Senescence and abscission

Senescence (programmed aging) and abscission (organ shedding) are tightly regulated by hormone balance:

• Ethylene and ABA promote senescence by inducing chlorophyll breakdown, protein degradation, and the expression of senescence-associated genes (SAGs). They also promote abscission zone formation.
• Auxins and cytokinins delay senescence by maintaining chlorophyll and photosynthetic activity and suppressing SAG expression.

The tug-of-war between these opposing signals determines when a leaf yellows and falls.
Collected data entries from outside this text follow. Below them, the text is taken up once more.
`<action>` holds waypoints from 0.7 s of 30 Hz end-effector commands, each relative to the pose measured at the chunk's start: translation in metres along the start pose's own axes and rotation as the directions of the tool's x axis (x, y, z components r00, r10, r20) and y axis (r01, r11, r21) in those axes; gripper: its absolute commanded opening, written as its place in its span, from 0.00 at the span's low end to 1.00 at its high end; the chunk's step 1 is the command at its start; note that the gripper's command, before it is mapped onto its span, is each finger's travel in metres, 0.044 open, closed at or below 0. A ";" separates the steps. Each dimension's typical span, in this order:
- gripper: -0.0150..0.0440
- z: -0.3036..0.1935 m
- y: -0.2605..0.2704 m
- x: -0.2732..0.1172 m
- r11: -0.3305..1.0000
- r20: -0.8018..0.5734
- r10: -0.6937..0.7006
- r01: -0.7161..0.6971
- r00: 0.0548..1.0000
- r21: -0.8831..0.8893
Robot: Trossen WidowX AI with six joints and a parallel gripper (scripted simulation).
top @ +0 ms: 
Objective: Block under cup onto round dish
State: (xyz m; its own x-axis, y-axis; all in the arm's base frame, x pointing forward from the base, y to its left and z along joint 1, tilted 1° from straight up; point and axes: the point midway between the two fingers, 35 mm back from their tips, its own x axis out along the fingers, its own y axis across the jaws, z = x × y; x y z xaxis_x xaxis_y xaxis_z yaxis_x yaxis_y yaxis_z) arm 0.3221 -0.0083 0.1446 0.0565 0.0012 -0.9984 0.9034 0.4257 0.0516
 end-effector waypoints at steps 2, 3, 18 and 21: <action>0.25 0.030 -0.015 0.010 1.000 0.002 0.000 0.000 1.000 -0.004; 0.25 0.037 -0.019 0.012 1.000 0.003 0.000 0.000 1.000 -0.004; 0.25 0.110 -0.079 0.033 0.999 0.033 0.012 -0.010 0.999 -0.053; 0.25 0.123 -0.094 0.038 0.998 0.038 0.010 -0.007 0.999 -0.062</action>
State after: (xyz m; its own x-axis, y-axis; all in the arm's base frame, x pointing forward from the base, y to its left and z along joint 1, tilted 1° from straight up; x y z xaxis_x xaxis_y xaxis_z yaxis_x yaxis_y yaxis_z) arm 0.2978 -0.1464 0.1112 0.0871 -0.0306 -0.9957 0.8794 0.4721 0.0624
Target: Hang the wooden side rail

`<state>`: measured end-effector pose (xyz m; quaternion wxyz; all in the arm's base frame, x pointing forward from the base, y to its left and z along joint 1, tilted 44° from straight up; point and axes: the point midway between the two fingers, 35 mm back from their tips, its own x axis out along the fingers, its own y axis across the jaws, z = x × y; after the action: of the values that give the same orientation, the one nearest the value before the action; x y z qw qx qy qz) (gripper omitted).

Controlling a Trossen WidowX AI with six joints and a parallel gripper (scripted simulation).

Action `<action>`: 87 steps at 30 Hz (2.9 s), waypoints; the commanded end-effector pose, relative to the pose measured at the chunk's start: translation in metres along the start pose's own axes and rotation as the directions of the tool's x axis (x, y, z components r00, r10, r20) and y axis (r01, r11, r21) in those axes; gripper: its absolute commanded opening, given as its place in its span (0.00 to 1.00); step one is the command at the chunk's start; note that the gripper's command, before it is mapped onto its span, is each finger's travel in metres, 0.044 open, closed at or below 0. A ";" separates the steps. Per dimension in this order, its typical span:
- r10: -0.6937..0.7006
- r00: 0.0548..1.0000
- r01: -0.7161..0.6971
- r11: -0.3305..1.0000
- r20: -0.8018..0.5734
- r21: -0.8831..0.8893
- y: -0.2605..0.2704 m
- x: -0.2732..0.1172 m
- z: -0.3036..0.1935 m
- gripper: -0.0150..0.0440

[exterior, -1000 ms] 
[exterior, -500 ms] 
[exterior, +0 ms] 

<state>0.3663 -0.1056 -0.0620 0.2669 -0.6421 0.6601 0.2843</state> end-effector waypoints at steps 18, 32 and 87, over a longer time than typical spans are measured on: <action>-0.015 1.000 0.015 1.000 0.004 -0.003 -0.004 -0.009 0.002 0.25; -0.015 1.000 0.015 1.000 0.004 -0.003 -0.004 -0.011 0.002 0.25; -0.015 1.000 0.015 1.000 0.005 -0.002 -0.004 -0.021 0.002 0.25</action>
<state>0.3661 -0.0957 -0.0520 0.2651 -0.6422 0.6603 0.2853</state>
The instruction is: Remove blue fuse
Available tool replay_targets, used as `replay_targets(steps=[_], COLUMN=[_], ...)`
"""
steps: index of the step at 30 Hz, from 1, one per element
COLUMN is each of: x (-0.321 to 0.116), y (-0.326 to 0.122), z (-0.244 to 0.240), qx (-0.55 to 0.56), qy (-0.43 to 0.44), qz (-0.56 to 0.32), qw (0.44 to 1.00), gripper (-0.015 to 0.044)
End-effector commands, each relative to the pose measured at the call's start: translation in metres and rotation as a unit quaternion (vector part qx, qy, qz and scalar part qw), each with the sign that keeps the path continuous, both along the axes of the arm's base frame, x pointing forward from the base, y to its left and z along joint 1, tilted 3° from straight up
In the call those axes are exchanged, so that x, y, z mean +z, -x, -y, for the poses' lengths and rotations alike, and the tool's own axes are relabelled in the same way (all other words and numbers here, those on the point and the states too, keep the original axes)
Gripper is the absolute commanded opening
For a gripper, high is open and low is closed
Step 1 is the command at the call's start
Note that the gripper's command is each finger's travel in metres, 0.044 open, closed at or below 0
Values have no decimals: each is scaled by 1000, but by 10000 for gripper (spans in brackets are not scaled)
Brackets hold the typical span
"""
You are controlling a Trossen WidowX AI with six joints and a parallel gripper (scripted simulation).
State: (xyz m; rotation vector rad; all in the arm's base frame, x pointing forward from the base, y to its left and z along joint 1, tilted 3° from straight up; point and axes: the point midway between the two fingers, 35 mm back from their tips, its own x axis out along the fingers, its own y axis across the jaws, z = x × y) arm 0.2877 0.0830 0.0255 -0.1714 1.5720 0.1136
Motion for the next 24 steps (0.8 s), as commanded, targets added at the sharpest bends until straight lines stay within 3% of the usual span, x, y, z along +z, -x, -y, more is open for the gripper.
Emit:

Fruit ripening and seed germination

These two processes are critical for plant reproduction and dispersal:

• Fruit ripening: In climacteric fruits (tomatoes, bananas, apples), ethylene triggers the cascade of changes in color, texture, flavor, and aroma. Non-climacteric fruits (grapes, strawberries) rely less on ethylene.
• Seed germination: Gibberellins break dormancy and activate enzymes that mobilize stored nutrients. ABA opposes this process, keeping seeds dormant until conditions are favorable. The GA-to-ABA ratio is what tips the balance toward germination or continued dormancy.